Capri Download

Capri: capri.rar
Sample Data: data_samples.rar


Java class files are provided in a downloadable rar file. Extract the class files in a directory. Install the Java run-time library of version 1.6 and make sure that it is on the system path.


java Capri [inputfile] [outputfile]


The Capri tool is used to mine structural line patterns in a type-casted format from single and multi-line semi-structured log data files. By default it generates a text output file "LTVPatterns.txt" where it lists the line patterns, frequent term and value patterns and the association rules which show the contextual relationships between pairs of line patterns. The tool prompts for input and output files, frequent line, term and value support thresholds, and support and confidence thresholds for the rules. Only input file name is mandatory and the others are optional. If output file name is provided, the tool generates a similar copy of the input file with the exception that each line is labeled with a line number and a pattern id to facilitate the next phase of data processing. For large input files, output file name can be omitted to avoid regenerating the whole data.

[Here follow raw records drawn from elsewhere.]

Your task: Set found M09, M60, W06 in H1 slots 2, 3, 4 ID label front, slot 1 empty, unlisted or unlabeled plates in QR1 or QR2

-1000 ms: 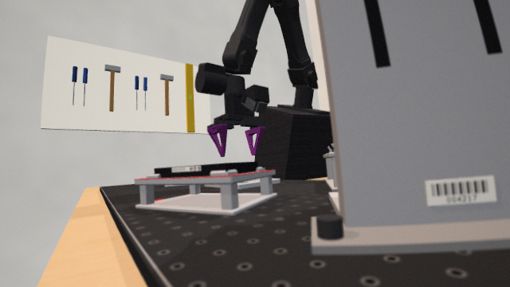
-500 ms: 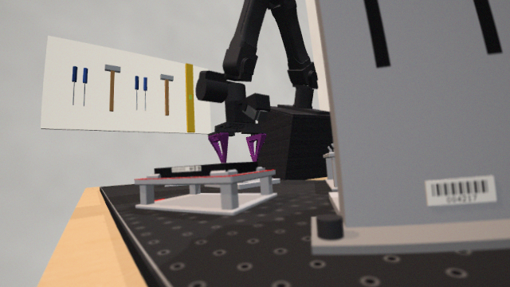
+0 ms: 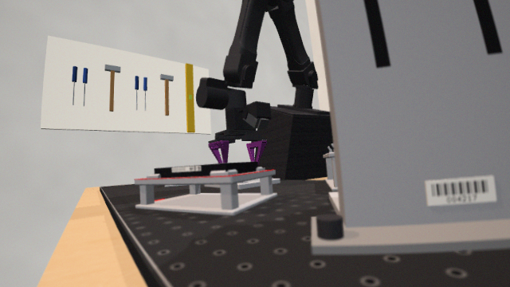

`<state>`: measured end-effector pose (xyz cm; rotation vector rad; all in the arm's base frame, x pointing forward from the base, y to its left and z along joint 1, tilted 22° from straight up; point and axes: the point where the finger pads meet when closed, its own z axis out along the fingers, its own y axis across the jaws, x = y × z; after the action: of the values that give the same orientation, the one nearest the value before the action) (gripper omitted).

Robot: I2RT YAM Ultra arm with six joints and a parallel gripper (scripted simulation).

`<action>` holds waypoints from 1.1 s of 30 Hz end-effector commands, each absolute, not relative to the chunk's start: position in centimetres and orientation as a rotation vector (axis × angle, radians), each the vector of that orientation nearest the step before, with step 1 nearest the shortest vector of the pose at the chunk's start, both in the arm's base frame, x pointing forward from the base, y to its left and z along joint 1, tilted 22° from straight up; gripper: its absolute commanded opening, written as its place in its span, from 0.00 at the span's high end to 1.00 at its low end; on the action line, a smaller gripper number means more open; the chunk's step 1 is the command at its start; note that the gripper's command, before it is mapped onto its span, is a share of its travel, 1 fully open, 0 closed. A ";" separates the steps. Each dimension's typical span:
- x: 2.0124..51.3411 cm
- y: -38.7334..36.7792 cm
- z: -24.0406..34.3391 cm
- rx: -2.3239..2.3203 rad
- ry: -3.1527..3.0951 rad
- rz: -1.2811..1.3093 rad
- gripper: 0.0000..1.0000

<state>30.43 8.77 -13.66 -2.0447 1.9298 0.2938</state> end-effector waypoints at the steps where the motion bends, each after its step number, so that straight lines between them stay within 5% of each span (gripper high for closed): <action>1: 31.1 8.7 -13.6 -2.030 1.923 0.271 0.00; 24: 31.2 9.5 -15.6 -2.030 1.923 0.272 0.00; 25: 31.2 9.5 -15.6 -2.030 1.923 0.271 0.14; 33: 31.2 9.6 -15.6 -2.030 1.923 0.271 0.14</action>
<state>30.97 9.60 -15.80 -2.0365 1.9254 0.2789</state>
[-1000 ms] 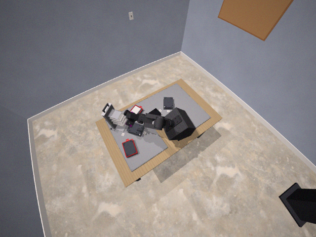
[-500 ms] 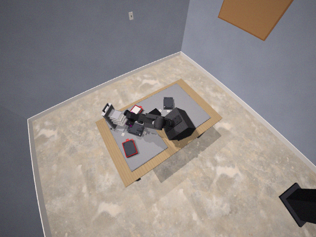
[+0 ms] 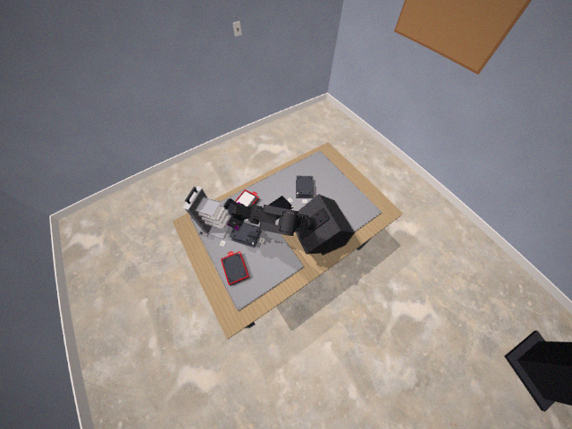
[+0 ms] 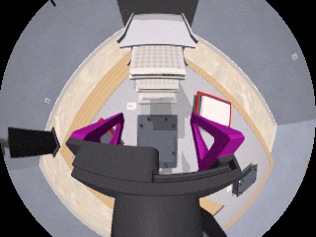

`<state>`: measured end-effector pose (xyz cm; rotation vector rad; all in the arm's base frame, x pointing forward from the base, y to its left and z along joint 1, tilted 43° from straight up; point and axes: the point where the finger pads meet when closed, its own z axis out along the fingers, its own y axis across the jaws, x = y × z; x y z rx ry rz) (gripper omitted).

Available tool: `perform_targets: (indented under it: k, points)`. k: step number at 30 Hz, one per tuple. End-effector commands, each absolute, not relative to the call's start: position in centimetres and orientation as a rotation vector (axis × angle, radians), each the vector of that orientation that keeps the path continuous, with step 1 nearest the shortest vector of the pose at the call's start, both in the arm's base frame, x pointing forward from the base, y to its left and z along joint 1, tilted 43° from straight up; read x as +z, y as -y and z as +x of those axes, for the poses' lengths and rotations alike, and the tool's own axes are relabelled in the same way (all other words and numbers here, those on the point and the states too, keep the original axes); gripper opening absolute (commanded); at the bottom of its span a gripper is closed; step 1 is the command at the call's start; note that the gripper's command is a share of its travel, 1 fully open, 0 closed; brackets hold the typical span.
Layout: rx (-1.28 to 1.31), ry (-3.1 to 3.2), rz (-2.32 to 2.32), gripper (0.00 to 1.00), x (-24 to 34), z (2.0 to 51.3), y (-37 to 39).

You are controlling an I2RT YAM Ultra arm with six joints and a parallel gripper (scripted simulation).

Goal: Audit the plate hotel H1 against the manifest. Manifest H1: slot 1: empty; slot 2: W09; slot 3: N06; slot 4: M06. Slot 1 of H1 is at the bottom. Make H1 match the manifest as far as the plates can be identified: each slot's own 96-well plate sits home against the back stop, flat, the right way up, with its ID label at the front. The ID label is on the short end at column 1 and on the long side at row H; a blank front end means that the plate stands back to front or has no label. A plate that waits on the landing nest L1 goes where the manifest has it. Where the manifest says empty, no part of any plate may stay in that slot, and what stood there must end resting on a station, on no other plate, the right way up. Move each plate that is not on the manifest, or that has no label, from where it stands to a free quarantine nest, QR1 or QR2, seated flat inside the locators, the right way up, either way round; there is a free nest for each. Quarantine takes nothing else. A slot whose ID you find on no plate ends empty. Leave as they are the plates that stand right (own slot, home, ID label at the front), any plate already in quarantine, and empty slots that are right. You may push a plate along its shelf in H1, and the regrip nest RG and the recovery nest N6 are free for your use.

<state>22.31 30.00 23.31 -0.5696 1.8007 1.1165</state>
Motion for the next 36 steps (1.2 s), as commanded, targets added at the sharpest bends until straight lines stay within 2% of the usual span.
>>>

The tool extracts frequent, rare and interesting (containing 3 or more consecutive symbols in a word) line patterns. For mining frequent line, term and value patterns, it requests minimum support threshold for each of these and uses a default value if the user does not enter a value. Typically a rule is generated for every possible pair of line patterns that appear in the data file. To minimize the rule set, user can enter a minimum support and confidence threshold for the rules. A default value is set if the user does not enter a value.